Sunday, 10 November 2013

Here comes the great liquidity drought

Liquidity is drying up across the bond markets. Regulations designed to curtail banks’ leverage have had the unintended consequence of also sharply reducing their ability and willingness to make markets in corporate and even government debt. New regulations on the leverage ratio that will reduce banks’ repo funding books threaten to make matters even worse and to spread the drought from credit markets to rates, the underpinning of all financial markets. Secondary markets are close to a breakdown that will soon imperil the primary markets on which companies and sovereigns depend for funding. All that is masking the decay is the extraordinary actions of central banks. Their stimulus has created what looks like an asset bubble, siphoning abundant investor flows into bond funds all betting on declining rates and narrowing credit spreads. Asset managers’ trade-execution desks have been more worried about how to buy bonds than whether or not they might ever be able to sell them again. And the enlarged primary markets, in which Apple was able to sell $17 billion of bonds in a single go, with lead banks eagerly trading bonds in the first few days after launch, have obscured the underlying structural weakness in secondary markets. But just take away the central banks’ extraordinary provision of stimulus and liquidity and those investors will be left gasping. Investors have spent much of the past few years blaming banks for failing to make markets, blaming regulators for harming their ability to do so and even blaming borrowers for issuing too many different bonds that it’s near impossible to trade.
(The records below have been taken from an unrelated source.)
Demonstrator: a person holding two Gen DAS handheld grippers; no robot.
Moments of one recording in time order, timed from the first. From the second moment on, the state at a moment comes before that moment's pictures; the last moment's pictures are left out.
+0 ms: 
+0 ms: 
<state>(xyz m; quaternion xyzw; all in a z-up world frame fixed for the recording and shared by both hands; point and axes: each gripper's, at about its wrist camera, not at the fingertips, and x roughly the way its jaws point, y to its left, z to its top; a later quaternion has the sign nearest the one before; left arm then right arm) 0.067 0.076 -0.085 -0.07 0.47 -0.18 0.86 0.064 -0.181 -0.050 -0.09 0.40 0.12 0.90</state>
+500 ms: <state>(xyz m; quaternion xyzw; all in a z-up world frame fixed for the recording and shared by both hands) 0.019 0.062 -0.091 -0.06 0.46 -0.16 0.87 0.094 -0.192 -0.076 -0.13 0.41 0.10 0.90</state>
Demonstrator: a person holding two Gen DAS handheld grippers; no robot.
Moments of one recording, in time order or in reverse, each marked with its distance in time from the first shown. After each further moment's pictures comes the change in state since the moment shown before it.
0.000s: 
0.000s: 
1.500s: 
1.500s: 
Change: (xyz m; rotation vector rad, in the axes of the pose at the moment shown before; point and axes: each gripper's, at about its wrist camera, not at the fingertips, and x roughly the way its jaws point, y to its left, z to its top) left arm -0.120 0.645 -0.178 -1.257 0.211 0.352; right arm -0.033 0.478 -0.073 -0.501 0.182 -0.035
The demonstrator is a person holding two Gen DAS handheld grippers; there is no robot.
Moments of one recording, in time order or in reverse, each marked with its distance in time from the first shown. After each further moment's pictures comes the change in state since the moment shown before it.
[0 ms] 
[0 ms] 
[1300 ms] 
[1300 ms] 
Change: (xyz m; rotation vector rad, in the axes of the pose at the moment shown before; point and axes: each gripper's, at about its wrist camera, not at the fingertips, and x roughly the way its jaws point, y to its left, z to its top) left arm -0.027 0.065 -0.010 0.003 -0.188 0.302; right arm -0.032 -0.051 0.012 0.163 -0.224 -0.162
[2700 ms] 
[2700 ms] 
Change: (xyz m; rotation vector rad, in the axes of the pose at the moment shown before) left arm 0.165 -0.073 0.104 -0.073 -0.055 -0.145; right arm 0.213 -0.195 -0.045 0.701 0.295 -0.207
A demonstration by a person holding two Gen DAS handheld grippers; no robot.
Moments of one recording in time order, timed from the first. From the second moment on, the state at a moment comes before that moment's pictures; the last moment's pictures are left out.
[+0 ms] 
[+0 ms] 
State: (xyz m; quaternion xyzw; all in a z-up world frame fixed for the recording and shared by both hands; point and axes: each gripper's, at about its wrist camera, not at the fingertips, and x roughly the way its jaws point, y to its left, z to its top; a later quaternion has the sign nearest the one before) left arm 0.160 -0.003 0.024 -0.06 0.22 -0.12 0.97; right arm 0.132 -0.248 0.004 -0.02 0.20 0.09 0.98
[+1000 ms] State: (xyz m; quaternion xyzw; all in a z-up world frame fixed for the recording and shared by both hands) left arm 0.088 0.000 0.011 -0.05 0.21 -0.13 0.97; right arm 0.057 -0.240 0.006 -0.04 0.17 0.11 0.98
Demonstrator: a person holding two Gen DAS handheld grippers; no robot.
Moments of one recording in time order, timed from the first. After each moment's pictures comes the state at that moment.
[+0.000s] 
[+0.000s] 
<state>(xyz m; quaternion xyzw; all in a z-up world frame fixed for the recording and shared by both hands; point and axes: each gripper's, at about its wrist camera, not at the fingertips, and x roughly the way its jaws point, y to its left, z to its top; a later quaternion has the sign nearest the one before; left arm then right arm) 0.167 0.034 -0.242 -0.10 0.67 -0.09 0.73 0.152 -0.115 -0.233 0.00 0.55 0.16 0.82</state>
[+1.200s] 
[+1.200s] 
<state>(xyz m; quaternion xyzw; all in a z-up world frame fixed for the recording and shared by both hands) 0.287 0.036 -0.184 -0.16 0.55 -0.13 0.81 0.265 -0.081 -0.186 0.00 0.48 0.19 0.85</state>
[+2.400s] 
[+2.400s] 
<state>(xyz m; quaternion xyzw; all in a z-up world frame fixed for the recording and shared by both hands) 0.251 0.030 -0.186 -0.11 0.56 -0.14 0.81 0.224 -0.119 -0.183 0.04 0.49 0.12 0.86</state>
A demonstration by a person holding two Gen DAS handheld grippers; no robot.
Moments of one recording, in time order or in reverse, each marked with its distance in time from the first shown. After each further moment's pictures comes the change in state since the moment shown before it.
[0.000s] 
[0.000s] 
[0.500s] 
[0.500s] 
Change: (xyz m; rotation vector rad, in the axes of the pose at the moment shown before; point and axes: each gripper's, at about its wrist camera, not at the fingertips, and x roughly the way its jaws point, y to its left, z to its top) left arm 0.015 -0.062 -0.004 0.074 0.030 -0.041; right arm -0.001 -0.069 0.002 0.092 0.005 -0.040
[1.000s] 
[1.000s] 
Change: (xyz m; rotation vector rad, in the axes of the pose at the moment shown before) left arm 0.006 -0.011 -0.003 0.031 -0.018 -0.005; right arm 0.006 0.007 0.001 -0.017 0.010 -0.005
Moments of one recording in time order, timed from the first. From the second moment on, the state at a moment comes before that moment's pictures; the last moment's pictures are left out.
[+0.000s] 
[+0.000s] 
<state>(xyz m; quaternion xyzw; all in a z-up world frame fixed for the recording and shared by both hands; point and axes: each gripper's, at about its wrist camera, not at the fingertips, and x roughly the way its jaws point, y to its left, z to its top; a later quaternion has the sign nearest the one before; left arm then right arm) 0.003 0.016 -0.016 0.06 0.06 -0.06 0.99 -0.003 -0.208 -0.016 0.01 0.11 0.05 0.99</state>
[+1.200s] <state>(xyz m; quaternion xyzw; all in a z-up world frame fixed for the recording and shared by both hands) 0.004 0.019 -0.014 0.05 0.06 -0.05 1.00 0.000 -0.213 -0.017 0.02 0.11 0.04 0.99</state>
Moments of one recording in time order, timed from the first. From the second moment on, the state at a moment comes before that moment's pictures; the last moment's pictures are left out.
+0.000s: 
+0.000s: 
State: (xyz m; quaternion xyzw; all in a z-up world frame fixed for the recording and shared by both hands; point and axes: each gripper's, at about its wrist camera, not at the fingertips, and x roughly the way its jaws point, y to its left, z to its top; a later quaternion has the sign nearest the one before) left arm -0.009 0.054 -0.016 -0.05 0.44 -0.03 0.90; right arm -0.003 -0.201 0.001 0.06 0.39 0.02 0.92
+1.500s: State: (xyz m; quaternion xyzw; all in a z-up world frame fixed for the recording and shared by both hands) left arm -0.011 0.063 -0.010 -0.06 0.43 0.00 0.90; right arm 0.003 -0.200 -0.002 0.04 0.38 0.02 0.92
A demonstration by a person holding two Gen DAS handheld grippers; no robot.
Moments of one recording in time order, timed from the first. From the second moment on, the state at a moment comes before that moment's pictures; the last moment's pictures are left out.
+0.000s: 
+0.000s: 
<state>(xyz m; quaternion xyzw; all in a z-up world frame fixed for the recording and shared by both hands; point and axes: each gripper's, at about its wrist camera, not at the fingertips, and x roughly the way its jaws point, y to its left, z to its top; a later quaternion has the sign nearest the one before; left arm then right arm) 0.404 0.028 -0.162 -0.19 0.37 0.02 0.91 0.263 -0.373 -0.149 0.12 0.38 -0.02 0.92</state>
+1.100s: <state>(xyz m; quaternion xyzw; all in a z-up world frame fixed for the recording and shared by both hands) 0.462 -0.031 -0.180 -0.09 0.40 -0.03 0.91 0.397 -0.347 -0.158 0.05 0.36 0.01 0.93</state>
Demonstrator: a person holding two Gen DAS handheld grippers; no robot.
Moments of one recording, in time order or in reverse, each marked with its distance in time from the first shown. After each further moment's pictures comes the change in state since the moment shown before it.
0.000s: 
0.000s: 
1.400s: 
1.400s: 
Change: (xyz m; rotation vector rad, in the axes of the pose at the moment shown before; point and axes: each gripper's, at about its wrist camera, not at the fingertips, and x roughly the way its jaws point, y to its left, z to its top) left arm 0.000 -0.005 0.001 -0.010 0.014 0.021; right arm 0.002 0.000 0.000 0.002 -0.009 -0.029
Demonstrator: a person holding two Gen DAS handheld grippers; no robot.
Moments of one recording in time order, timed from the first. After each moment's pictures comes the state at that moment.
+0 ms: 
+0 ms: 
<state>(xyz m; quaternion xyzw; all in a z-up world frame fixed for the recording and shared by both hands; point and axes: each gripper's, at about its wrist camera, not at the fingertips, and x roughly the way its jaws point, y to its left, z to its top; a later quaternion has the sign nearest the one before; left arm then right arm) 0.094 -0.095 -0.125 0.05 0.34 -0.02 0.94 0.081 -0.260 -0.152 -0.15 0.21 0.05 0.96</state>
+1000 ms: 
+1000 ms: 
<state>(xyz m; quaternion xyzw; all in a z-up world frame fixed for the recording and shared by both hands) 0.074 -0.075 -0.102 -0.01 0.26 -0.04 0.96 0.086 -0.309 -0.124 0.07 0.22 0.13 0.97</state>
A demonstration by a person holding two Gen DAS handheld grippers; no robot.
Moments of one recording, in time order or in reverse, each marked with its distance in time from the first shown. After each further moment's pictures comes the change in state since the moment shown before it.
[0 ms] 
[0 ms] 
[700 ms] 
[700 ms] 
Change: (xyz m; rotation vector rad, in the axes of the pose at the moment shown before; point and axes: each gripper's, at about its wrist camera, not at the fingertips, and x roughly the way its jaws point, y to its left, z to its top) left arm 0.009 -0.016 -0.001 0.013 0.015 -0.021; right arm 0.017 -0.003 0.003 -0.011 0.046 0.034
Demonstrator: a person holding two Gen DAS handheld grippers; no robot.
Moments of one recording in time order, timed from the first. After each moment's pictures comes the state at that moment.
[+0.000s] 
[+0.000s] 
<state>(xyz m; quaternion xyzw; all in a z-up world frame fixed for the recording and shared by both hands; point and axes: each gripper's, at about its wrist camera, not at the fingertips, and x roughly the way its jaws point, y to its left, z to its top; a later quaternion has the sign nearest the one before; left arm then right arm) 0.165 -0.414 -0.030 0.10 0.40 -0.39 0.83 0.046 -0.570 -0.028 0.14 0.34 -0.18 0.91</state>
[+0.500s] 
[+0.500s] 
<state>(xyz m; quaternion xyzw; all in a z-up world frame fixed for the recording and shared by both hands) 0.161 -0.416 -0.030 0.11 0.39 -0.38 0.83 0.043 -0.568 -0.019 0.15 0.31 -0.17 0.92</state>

It’s now time that investors took responsibility and did something about the situation themselves. New venues are being set up for asset managers to trade with each other as well as did the bank dealers. These new venues bring new trading protocols, new choices besides the now inadequate request-for-quote model that institutionalizes investor dependence on dealers to make markets. These new solutions will succeed only if investors fully embrace them. They must dare to show their orders and start making dealable prices to other asset managers, rather than just sitting back and waiting for dealers to quote prices to them. That requires a new way of doing business. But if investors don’t make the effort, the consequences might be disastrous. 

Liquidity in the world’s bond markets has reached crisis point. Investors can no longer rely on banks to provide a crucial intermediary function in secondary markets. It’s now time that investors took responsibility and did something about the liquidity challenge themselves. Failure will be disastrous for global financial markets.